Dünya’dan Leyla İlhan’ın ağırlıklı olarak İstanbul ve Bodrum’da 23 yıldır Seba markasıyla projeler hayata geçiren Seba İnşaat’ın Yönetim Kurulu Üyesi Engin Keçeli ile yaptığı röportajdan oluşturulan haberde bu konuya yer verildi. Keçeli Türk vatandaşlarının yurt dışında gayrimenkule yöneldiğini söylerken, “Londra, Lizbon gibi şehirlerde yaklaşık 20 milyar dolarlık gayrimenkul aldılar” iddiasında bulundu.
Engin Keçeli, geçen yıl yaşanan darbe girişimi sonrası oluşan algı ve güvenlik probleminden dolayı 5 bine yakın Türk vatandaşının parasını yurt dışına götürdüğünü iddia etti. Keçeli, “Yurt dışında banka faizleri düşük olduğu için paralarını konuta yatırdılar. Londra, Lizbon gibi şehirlerde yaklaşık 20 milyar dolarlık gayrimenkul alımı yaptılar” diye konuştu. Engin Keçeli, bu ülkelerden alım yapanların bir süre sonra aidatlarını ödeyemeyecek duruma geleceklerini savunarak, “Benzer bir durumu geçmişteki yıllarda yaşamıştık” dedi.
Benzer bir habere bu kez Amerika cephesinde Türklerin gayrimenkul alımlarına yönelik bir araştırmaya yaklaşık bir hafta önce Vatan Gazetesi’nde yer verilmişti. Haber içerisinde “Türkler’in ABD’ye gayrimenkul yatırımları son bir yılda hızla yükseliyor. Florida’da Miami’den vazgeçmeyen Türk yatırımcısı, aynı eyalette Fort Lauderdale’yi de keşfetti. Bunda da ‘Condo’ yani oturmadığın dönemde kiralama sistemi ve en önemlisi Green Card alma imkanı sunan projeler etkili oldu. Son bir yılda Türkler’in talebinde yüzde 60 artış yaşanırken, Miami’de inşa edilen rezidansların yüzde 7’si Türkler tarafından satın alındı. Türk vatandaşları, ABD’nin yabancıya satış verilerinde yüzde 2’lik payı yakaladı.” bilgileri aktarıldı.

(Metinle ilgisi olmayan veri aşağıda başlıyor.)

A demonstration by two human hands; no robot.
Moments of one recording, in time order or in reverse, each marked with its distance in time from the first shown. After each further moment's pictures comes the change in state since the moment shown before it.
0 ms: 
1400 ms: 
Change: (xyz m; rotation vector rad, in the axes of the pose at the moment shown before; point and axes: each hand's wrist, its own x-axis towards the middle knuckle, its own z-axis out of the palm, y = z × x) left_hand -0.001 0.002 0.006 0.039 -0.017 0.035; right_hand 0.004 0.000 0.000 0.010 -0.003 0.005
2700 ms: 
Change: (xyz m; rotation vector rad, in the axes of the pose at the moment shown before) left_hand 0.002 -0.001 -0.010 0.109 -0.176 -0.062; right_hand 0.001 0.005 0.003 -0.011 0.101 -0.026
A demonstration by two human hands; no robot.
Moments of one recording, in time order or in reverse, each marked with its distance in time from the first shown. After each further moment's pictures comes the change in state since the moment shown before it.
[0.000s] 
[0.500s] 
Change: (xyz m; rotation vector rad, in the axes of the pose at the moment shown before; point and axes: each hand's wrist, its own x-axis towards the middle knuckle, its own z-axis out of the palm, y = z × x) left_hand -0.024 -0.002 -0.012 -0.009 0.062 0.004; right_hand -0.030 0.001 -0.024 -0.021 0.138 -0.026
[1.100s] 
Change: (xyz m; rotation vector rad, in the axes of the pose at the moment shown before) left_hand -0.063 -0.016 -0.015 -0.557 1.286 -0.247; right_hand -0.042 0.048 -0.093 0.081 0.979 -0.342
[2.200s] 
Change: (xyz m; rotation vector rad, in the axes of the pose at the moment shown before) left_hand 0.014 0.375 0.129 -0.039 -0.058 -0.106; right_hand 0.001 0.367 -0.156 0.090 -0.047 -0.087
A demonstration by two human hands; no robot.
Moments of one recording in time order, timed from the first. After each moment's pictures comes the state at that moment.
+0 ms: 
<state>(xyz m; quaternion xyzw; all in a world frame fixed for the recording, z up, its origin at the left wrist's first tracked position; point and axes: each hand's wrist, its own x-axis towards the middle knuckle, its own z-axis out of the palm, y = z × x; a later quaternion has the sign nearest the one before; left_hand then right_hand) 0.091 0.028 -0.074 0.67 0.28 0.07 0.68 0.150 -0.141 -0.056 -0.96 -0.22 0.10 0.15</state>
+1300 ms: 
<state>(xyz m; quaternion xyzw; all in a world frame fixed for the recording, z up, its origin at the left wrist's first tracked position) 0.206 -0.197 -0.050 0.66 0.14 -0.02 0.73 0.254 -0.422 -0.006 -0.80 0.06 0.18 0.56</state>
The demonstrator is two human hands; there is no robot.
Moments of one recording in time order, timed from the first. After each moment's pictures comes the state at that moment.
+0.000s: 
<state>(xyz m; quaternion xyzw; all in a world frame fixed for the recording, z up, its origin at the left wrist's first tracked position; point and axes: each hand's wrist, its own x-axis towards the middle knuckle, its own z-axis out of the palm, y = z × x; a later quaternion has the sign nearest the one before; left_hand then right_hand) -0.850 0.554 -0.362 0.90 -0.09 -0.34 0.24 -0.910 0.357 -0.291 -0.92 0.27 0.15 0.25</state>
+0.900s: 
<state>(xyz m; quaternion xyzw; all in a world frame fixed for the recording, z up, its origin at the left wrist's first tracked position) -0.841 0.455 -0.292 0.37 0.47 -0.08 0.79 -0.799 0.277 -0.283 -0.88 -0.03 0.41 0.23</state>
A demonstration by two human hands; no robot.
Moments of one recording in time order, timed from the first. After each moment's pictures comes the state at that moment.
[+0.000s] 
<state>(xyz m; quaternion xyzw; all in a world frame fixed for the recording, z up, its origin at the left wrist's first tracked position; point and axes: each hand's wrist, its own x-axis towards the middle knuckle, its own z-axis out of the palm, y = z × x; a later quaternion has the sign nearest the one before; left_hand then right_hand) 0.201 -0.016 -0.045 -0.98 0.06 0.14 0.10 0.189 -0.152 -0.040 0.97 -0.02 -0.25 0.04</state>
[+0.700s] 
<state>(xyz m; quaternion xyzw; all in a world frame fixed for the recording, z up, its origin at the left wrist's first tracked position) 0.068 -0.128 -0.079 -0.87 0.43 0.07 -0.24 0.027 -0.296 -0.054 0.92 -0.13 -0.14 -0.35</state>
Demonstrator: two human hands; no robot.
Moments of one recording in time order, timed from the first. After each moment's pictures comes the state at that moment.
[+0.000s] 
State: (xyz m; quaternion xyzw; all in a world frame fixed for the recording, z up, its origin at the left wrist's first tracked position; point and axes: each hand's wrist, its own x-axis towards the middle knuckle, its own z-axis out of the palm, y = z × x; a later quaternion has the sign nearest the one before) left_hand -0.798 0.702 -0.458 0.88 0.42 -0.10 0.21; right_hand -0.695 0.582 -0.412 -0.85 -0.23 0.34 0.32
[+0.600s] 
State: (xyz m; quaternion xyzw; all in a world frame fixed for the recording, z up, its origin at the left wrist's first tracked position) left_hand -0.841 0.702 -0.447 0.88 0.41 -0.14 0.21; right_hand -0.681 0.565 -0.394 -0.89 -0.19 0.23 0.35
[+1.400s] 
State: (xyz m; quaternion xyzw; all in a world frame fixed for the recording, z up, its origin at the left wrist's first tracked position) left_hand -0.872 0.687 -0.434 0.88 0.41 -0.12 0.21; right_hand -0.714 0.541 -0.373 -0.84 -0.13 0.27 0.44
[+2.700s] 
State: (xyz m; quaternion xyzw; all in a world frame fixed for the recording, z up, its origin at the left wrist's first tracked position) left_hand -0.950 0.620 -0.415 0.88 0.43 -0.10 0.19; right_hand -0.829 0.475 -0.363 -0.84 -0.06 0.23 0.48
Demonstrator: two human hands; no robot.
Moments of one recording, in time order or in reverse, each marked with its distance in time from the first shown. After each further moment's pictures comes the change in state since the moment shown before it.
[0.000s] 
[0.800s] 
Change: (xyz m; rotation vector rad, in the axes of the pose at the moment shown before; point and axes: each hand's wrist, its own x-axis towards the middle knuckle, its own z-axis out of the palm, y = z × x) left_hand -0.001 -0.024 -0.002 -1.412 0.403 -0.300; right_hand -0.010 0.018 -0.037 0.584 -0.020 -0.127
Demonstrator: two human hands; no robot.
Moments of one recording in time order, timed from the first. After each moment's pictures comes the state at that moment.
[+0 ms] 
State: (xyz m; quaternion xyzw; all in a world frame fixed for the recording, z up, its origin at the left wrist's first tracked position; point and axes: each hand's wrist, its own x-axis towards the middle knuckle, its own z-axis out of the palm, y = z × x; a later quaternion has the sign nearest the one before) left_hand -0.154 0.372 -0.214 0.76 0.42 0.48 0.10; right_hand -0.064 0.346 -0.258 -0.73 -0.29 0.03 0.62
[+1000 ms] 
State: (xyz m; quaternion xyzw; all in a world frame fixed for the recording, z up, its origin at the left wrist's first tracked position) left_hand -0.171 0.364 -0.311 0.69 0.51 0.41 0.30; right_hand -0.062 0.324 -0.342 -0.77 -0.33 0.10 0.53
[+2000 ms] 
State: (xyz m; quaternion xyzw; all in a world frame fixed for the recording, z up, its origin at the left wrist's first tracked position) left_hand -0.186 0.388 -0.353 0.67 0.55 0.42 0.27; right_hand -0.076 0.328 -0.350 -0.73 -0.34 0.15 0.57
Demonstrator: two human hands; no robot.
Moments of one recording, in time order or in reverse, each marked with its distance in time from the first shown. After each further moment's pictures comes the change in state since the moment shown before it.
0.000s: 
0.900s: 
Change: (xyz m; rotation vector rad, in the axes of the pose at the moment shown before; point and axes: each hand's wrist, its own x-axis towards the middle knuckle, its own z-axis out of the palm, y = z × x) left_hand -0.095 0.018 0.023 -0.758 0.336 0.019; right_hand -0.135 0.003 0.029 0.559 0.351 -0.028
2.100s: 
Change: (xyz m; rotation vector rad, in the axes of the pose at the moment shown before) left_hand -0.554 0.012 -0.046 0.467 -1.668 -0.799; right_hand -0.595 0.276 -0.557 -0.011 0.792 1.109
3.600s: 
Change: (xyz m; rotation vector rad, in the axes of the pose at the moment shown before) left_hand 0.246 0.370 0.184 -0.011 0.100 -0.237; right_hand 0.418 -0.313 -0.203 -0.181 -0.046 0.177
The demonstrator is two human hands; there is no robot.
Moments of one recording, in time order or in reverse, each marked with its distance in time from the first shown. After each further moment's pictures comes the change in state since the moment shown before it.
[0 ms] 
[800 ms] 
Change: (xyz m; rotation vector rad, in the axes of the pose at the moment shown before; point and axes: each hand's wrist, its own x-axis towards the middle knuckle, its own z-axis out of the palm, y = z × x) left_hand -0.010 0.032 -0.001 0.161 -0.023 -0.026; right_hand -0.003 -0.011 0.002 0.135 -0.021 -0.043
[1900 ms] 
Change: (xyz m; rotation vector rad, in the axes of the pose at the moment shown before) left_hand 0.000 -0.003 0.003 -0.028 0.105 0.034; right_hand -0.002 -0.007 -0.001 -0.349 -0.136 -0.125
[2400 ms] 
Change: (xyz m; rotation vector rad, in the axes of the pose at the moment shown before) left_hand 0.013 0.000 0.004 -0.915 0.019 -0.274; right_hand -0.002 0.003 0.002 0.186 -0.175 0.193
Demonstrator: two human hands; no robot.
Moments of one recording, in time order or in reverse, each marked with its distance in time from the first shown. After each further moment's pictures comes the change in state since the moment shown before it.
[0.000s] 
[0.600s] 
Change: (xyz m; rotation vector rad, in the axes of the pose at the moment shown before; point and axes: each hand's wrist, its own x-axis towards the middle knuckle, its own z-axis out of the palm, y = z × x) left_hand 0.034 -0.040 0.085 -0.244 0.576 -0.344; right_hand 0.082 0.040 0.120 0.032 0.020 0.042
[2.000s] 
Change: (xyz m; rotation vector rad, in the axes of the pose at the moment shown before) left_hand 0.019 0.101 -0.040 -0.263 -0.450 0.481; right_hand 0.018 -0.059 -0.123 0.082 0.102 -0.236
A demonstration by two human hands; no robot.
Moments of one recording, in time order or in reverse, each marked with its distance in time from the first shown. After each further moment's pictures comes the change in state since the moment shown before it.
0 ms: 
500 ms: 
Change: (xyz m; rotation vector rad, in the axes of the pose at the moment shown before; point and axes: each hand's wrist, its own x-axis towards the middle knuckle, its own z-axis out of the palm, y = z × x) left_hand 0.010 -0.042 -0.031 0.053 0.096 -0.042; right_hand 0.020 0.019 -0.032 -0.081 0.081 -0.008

Yine aynı haber içerisinde Amerikan Milli Emlakçılar Derneği Türkiye Temsilcisi ve Heafey Group Uluslararası Satış ve Pazarlama Direktörü Emel Onur da son zamanlarda Florida’ya gelen Türk yatırımcıların sayısının katlanarak arttığını belirtti. Miami’nin her zaman sanatçıların ve yatırımcıların gözdesi olduğunu ifade eden Onur, şöyle devam etti: “Son dönemde beyaz yakalıların da ilgi gösterdiğini görüyoruz. Türk vatandaşları bu evleri, ikinci konut, yatırım ve tatil amaçlı satın alıyor. Dolara dolar kira getirisi de etkili. Amerika’ya tamamen yerleşmeyi düşünmeyen yatırımcılar da ‘condo-hotel’ modeline rağbet gösteriyor. Bu şekilde hem yatırımlarının kazanması hem de yılda 1-2 ay gelip evlerinin tadını çıkarabiliyor olmaları cazip geliyor.”